Out of the 36 registered Northern California high schools, less than half of the competing teams completed their building projects. Camp Singer was among the minority that actually finished within the two-day timeframe, and while they didn't place, the youth did garner some prospective full-time employment opportunities upon their release. Instructors said they also received a large number of compliments on the design, craftsmanship, and functionality of their build.

"Because this was our first year, we had limited resources in terms of our tools, time, and ability to work with the students," said McAllister. "Some schools had maybe a decade of experience and $100,000 worth of equipment, but we held our own with just six batteries, 10 drills, and one saw."

Most of the teams constructed sheds, but Camp Singer's project stood out for both its originality and its solar powered thermostat controlled exhaust fan.

"We nick-named it the green-greenhouse," laughed McAllister.

Prior to the competition, Robert Koller, YCOE's special education coordinator, said some of the incarcerated students had been coming to the Yuba County Career Preparatory Charter School to learn welding and gain certification. So far this program has fully certified 10 student welders.

"The CTE program has really gone above and beyond to support these students," said Koller. "Each welding student is even given their own brand new mask, which is a big deal for prospective welders."

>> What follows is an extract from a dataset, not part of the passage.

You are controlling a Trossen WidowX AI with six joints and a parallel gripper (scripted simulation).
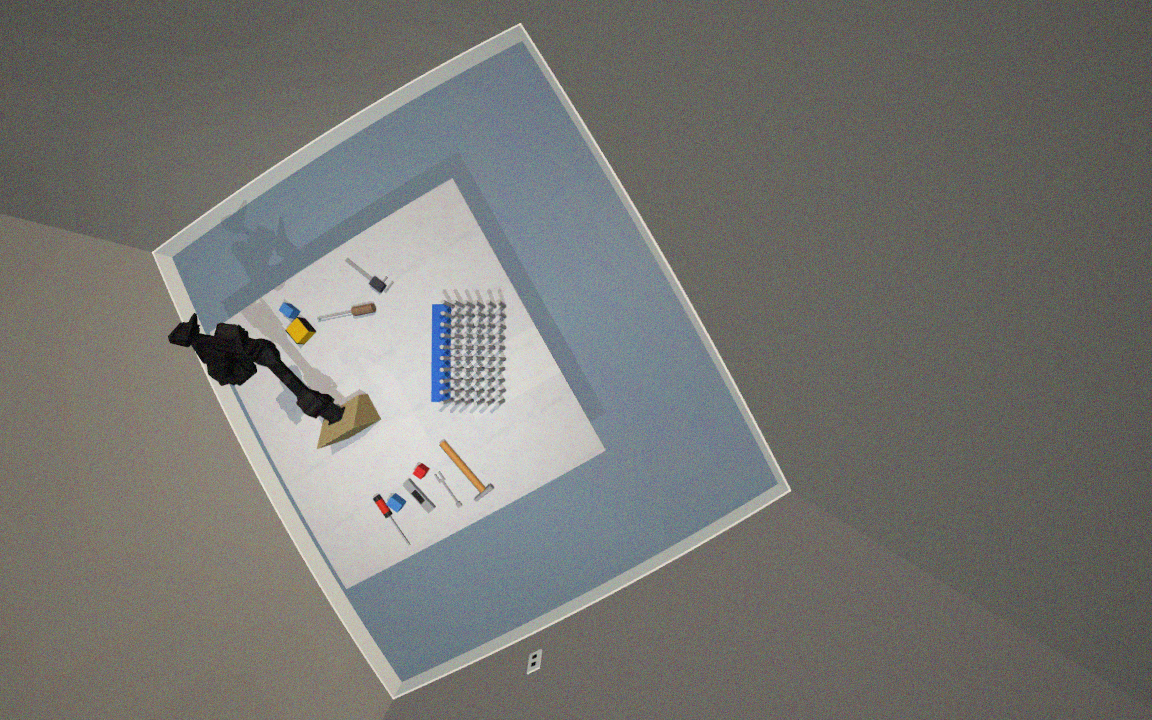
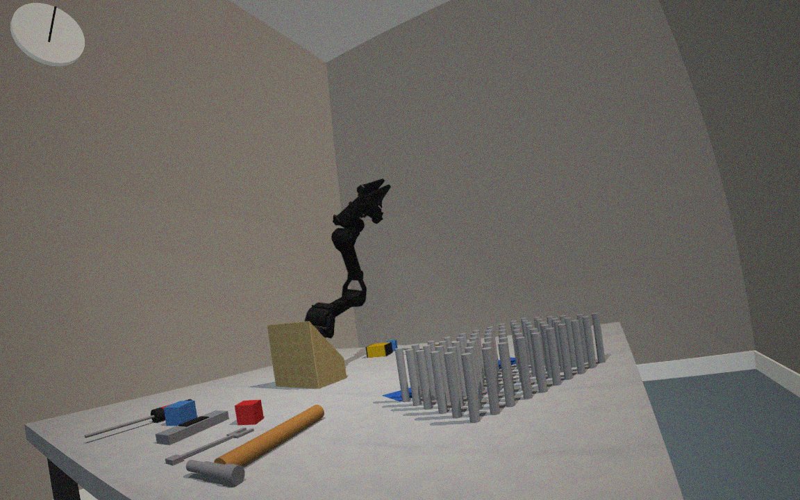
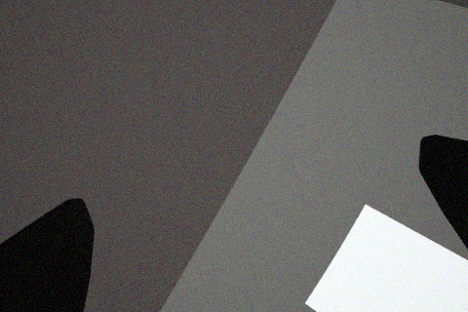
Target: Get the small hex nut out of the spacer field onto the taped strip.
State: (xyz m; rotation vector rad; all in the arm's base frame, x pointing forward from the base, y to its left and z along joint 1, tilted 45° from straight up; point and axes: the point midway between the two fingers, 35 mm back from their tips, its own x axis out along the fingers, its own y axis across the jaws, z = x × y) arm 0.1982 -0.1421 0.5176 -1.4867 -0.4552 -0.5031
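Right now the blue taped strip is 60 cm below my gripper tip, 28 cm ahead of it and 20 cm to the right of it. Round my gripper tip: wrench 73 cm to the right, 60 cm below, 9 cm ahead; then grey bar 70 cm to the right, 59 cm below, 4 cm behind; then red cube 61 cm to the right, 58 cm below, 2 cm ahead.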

YCOE Superintendent Francisco Reveles felt some of the students' success in the Design Build Competition has come from their work in the welding program. During the two-day event, a large fight was reported to have broken out among some of the other schools close to where McAllister and his team were working. But McAllister said he was proud to see his group remain calm and continue working without getting sucked into the drama.

"It's a psychological construct," explained Reveles. "One of the words we have for it is 'operational hope,' which means its hope by doing. Now that they've had a chance to practice new behaviors, and once they learn what it's like to be in construction, to be responsible, and to have a plan, it's very hard for them to go back."

Koller and McAllister were encouraged to see these "at-promise" teens exercising their new skills in teamwork, reliability, and resilience. The term "at promise" is the new designation for "at-risk youth" in California's penal and education codes. At promise is intended to mitigate the negative connotations associated with "at risk" and encourage a positive mindset within that demographic.

Reveles thinks Camp Singer's participation in the Design Build Competition, and the CTE program, are prime examples of the collaborations taking place between juvenile services, YCOE, Yuba County Career Preparatory Charter School, and Carden School.

"This is part of our overall plan at the YCOE, to reach out to all our students, which includes incarcerated youth and those living in riskier conditions," added Reveles.

For Koller and McAllister, the best part of the competition was hearing feedback from students who said it was an experience they'd remember for the rest of their lives.

"The competition was filled with blood, sweat and tears, but I was extremely proud of their accomplishment," said McAllister. "They went above and beyond the expectations, and it was really enjoyable."

"They rose to the challenge, presented themselves, and were professional," added Koller. "I was completely impressed."

The completed greenhouse is now set to be sold, and the proceeds will be used to buy more tools and supplies for next year's program.